The same applies in Germany, according to a manager at one of the big three hospital chains. “In badly managed public hospitals the surgeons work from 8 to 12 and then disappear. When we take over a hospital, we ask them to work afternoons. Invariably, they tell us that all their patients are emergencies who can not be scheduled for the afternoon shift. We then get the anaesthetists to monitor their behaviour. We quickly we find non-emergency cases.”

He says that if the managers of a municipally-run public hospital try to pull a similar stunt, the surgeon complains to the mayor, who tells the managers to ease off, or face hostile press coverage about lives being at risk.

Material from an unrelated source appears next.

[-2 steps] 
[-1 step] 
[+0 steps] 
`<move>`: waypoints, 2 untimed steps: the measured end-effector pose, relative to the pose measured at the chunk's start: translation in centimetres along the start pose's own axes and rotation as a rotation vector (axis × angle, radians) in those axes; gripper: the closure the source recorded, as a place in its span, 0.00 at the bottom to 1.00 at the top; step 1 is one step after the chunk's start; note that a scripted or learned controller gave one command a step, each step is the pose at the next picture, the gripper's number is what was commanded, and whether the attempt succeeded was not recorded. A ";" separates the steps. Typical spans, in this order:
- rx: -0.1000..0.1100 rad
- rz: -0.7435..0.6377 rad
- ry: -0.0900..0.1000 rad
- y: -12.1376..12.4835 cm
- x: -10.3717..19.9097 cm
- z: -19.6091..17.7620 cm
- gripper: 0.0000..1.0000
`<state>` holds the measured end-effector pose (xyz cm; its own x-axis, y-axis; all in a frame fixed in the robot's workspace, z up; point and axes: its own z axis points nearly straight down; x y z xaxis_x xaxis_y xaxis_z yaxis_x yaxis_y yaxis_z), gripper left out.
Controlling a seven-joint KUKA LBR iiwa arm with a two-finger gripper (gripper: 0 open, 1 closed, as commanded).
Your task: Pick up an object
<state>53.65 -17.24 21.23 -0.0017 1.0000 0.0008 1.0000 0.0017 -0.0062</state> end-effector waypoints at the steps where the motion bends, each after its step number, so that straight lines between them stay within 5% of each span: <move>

The same applies in care homes in Germany. The manager, who used to run a 400 bed unit, says that his supervisory board was made up of 10 politicians and five employees from the works council. “The politicians didn’t read my memos and made no positive contribution. The workers’ reps could be won over – they had an interest in keeping the care home going.”
Allowing politicians to micro manage health and care delivery makes change all but impossible. Everyone is trying to make a profit from healthcare. The only difference is that for a doctor that takes the form of three hours off, whilst for a private operator it equates to a certain level of EBITDA.